§ Assignment
Print out the entire listing verbatim.

*** Information provided ***

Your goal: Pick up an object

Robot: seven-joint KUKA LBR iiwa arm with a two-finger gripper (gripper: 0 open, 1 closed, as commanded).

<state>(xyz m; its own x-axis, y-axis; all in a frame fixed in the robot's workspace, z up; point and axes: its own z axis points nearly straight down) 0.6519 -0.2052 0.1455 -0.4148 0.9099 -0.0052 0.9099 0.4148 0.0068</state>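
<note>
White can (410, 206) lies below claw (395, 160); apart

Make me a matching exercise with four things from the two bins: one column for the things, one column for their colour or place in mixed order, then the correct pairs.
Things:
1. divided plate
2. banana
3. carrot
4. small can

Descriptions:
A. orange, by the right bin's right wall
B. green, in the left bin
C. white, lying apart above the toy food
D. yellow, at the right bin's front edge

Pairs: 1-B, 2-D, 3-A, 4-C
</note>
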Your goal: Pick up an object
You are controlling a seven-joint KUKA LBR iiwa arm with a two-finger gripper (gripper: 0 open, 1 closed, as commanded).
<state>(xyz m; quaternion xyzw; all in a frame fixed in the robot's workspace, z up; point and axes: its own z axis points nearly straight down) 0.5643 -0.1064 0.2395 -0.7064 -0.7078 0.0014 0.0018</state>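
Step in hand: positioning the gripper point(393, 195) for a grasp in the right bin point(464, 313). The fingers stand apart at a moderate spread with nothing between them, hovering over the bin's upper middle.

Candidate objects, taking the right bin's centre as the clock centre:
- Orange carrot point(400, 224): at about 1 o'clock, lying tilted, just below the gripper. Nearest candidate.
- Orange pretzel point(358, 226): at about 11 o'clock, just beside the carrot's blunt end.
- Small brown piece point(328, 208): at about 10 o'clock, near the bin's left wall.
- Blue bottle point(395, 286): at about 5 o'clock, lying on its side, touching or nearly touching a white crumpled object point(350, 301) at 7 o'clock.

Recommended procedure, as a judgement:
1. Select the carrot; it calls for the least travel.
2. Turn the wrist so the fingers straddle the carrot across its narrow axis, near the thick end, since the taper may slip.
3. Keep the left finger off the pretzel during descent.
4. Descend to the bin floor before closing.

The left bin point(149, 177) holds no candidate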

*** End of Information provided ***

§ Result of the task
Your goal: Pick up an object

Robot: seven-joint KUKA LBR iiwa arm with a two-finger gripper (gripper: 0 open, 1 closed, as commanded).

<state>(xyz m; its own x-axis, y-axis; all in a frame fixed in the robot's workspace, z up; point and axes: its own z axis points nearly straight down) 0.6519 -0.2052 0.1455 -0.4148 0.9099 -0.0052 0.9099 0.4148 0.0068</state>
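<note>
White can (410, 206) lies below claw (395, 160); apart

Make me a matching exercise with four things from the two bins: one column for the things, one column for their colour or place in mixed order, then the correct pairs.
Things:
1. divided plate
2. banana
3. carrot
4. small can

Descriptions:
A. orange, by the right bin's right wall
B. green, in the left bin
C. white, lying apart above the toy food
D. yellow, at the right bin's front edge

Pairs: 1-B, 2-D, 3-A, 4-C
</note>
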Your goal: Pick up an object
You are controlling a seven-joint KUKA LBR iiwa arm with a two-finger gripper (gripper: 0 open, 1 closed, as commanded).
<state>(xyz m; quaternion xyzw; all in a frame fixed in the robot's workspace, z up; point and axes: its own z axis points nearly straight down) 0.5643 -0.1064 0.2395 -0.7064 -0.7078 0.0014 0.0018</state>
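Step in hand: positioning the gripper point(393, 195) for a grasp in the right bin point(464, 313). The fingers stand apart at a moderate spread with nothing between them, hovering over the bin's upper middle.

Candidate objects, taking the right bin's centre as the clock centre:
- Orange carrot point(400, 224): at about 1 o'clock, lying tilted, just below the gripper. Nearest candidate.
- Orange pretzel point(358, 226): at about 11 o'clock, just beside the carrot's blunt end.
- Small brown piece point(328, 208): at about 10 o'clock, near the bin's left wall.
- Blue bottle point(395, 286): at about 5 o'clock, lying on its side, touching or nearly touching a white crumpled object point(350, 301) at 7 o'clock.

Recommended procedure, as a judgement:
1. Select the carrot; it calls for the least travel.
2. Turn the wrist so the fingers straddle the carrot across its narrow axis, near the thick end, since the taper may slip.
3. Keep the left finger off the pretzel during descent.
4. Descend to the bin floor before closing.

The left bin point(149, 177) holds no candidate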

The response to the exercise is complete.